Sacred Heart's ladies make the sacred coddie


April 09, 1993|By JACQUES KELLY

The ladies of Sacred Heart of Jesus Church in Highlandtown will tell you it takes a lot of work to make a great 60-cent coddie.

Just ask them.

As the season of Lent closes, they have made 14,433 codfish cakes, the tasty seafood treat known as coddies in Baltimore. The coddie -- a deep-fried fish cake made of cod and potato -- is an old-fashioned favorite during the Fridays of Lent, when Christians traditionally abstain from meat. Because codfish is much cheaper than crab, the coddie is one of Baltimore's favorite treats.

Enjoying them often has nothing to do with religion. Many people have a meal of these cakes, which are served warm, often with potato salad and slaw.

But the ladies at Sacred Heart will tell you that finding a good Baltimore coddie is not so easy.

They are time-consuming to make and the salty fish tends to smell up a kitchen. People here love to eat them, as long as someone else makes them.

The ladies seem to feed all of Highlandtown and Canton with their coddies. Each week they bag orders. It is not uncommon for their faithful customers to phone in take-out requests of $35 or more. That's a lot of 60-cent coddies -- 10 cents additional for deep-frying. They also make $2.60 crab cakes, but far more people order the coddies.

These good-natured ladies, all volunteers, assemble at 6 a.m. a few days each week during Lent, which began Feb. 24.
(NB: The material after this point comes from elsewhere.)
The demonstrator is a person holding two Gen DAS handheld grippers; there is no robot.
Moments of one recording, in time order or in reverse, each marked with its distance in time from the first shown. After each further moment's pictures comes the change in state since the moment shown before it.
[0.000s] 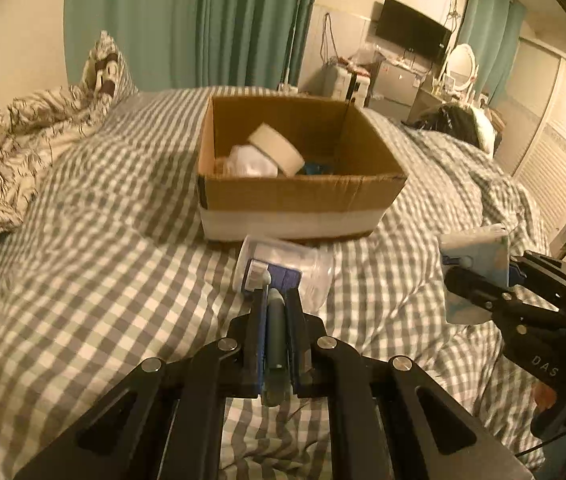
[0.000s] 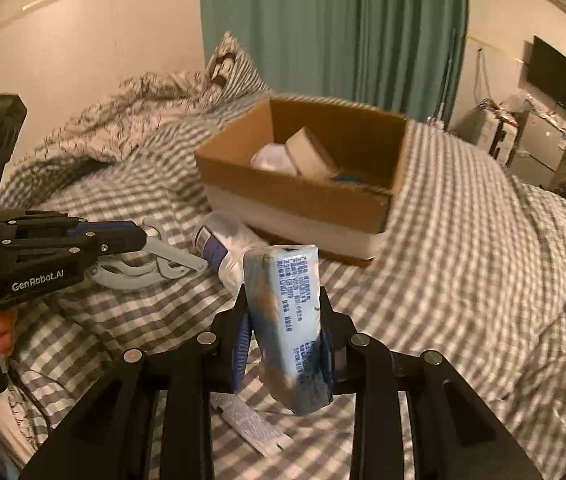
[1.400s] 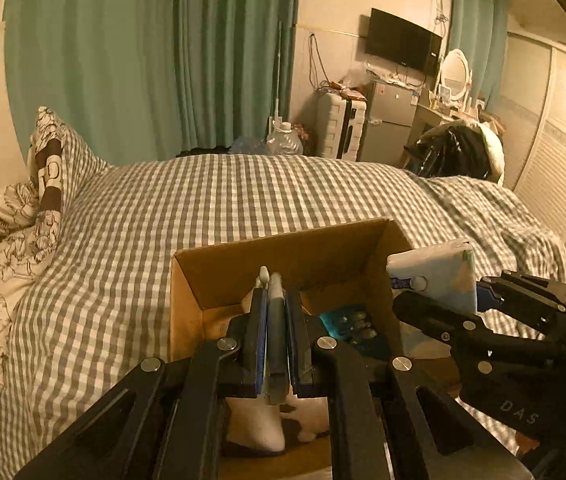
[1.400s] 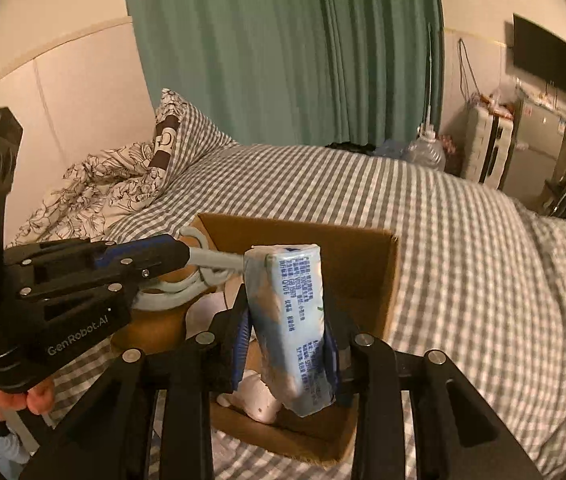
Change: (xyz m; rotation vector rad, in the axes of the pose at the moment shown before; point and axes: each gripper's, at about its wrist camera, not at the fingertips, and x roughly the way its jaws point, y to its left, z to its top) left arm 0.113 0.005 0.174 0.103 -0.083 0.014; right arm 0.114 -0.087 0.153 0.139 -0.047 0.023
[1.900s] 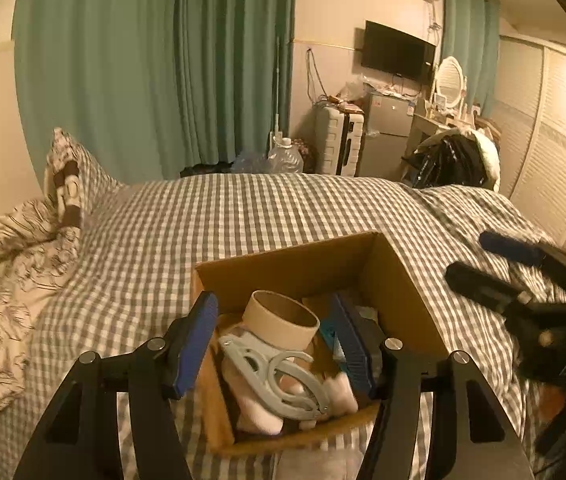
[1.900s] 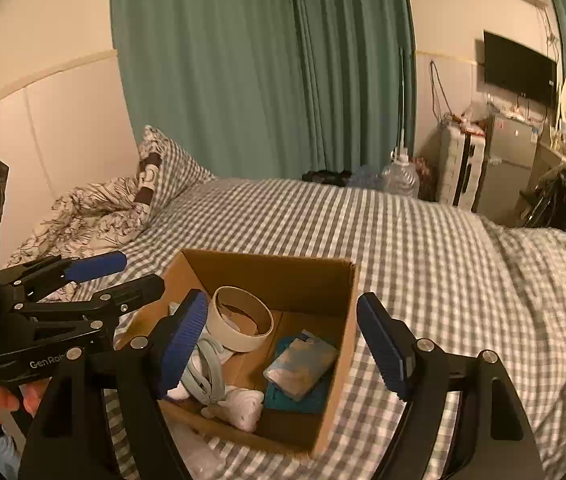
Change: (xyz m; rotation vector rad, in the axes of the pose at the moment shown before) left arm -0.056 -0.002 0.002 0.031 -0.056 0.023; right arm -0.068 0.002 0.006 0.009 -0.137 -0.092
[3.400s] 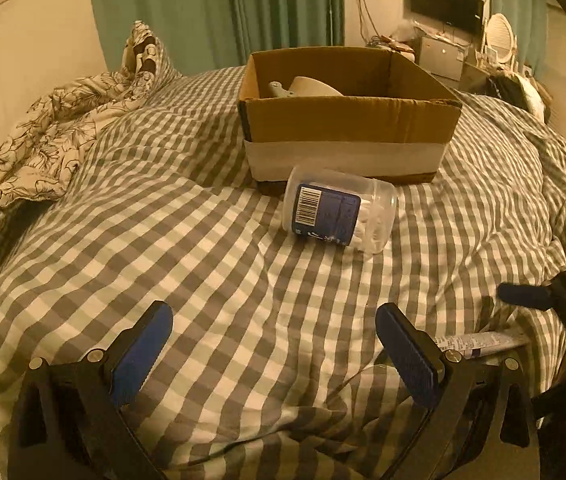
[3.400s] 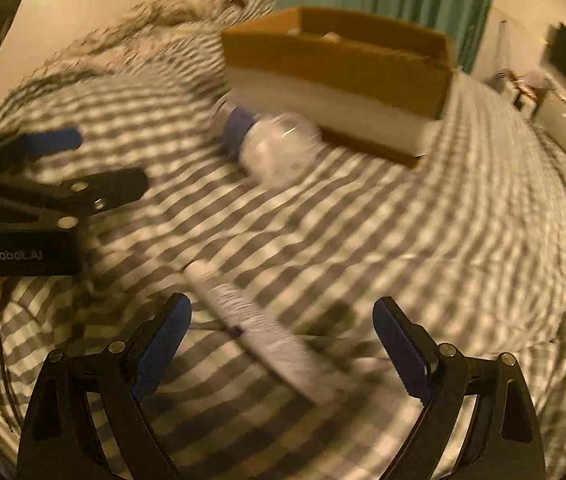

They sold 1,706 coddies the week of Ash Wednesday. For each Friday of Lent, they sold an average of 2,500.

"It's a lot more trouble to make a good codfish cake than a crab cake. There's a lot of preparation. And it takes a full four days. You can make and sell a crab cake in one day," says Rita Hubbel, one of the Sacred Heart ladies.

Many of the ladies have known each other for many years. They often walk to the sprawling complex of church-convent-rectory and school that sits on a hill overlooking the harbor in the 3400 block of Foster Ave. The church is known in these parts as Sacred Heart's.

Its large and faithful congregation is known for its successful sour beef suppers, carnival and coddies. And the willingness for work of its army of volunteers.

The women who make the coddies belong to Sacred Heart's Holy Family Society. The most senior member is 83; most of the others are in their 60s and 70s. They work as hard as any chef half their ages.

Their leader is Bette Schaum, president of the Holy Family Society and a Pittsburgh native. She is proud to tell you her son Gregory played professional football for the Dallas Cowboys and the New England Patriots.

L "My ladies never say no. And we have a good time," she says.

Mrs. Schaum says she expected that people would get tired of coddies during Lent but the demand only grew throughout the season. For today, Good Friday, her group made and sold 2,605 coddies.

The routine of her co-workers never varied through Lent's 40 days. In a roomy parish kitchen, they lifted pound after pound of raw salted codfish from wooden crates, cut it up and soaked it overnight. The next morning, they cooked the fish and carefully removed any trace of bone, scale or skin.

Step two was to wash and peel the potatoes that are boiled and then riced. The spuds are mixed with the raw cod and made into individual cakes. An ice cream scooper works nicely.

The ladies refuse to divulge many clues to their recipe, except to say, vaguely, that each codfish cake is about half cod and half potato.

"After each step, there's a lot of cleaning up, washing the pots and pans. And we keep the refrigerators spotless too," says Mrs. Hubbel.